Diesen Bedenken schließen sich insbesondere die Bundesminister für Wirtschaft, für das Post- und Fernmeldewesen, sowie für gesamtdeutsche Fragen an.

Die eingehende Erörterung hat das Ergebnis, daß das Kabinett sich nicht gemäß der Vorlage entschließt. Es besteht Einigkeit darüber, daß die in einigen Ministerien bereits im Sinne der Vorlage eingeführte Anordnung sofort rückgängig gemacht wird, soweit das nicht schon geschehen ist. Der Bundesminister der Finanzen bittet, die systematische gesundheitliche Überwachung des Personals der Bundesministerien in Angriff zu nehmen und insbesondere der Frage der Einrichtung preiswerter Erholungsheime für dieses Personal näher zu treten.
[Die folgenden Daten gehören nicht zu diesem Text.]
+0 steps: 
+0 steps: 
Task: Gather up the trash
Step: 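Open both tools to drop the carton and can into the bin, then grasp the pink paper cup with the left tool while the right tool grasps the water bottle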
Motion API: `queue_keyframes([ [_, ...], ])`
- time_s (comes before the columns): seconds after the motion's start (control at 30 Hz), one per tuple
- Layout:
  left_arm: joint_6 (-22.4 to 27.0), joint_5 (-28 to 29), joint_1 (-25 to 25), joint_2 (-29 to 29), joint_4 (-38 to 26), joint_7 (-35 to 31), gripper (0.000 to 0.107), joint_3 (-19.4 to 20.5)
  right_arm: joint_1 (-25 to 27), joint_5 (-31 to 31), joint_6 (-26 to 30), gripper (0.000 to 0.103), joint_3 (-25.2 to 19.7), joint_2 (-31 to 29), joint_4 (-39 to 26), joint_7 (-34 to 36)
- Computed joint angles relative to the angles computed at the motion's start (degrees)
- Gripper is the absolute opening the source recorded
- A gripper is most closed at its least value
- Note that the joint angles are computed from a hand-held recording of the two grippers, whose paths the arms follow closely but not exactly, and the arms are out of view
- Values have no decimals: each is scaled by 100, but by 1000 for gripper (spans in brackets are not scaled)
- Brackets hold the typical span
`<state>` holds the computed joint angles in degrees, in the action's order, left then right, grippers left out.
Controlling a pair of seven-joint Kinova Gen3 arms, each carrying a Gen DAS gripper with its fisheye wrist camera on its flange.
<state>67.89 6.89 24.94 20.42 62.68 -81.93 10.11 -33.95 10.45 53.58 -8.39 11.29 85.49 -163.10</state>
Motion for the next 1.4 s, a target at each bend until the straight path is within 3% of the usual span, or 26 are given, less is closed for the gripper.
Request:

Der Bundesminister des Innern sagt Vorschläge hierzu sowie zu einer anderweitigen Regelung der Dienst- und Arbeitszeit zu 29.

29

Der BMI bat die Bundesminister in einem Rundschreiben vom 3. Dez. 1952 hierzu um Anregungen. Mit Schreiben vom 30. April 1953 teilte er mit, er sehe sich wegen der verschiedenen Bedürfnisse der Bundesministerien nicht in der Lage, einen Vorschlag zur einheitlichen Änderung der Arbeitszeit zu unterbreiten (B 136/1966). - Fortgang 300. Sitzung am 7. Juli 1953 TOP H.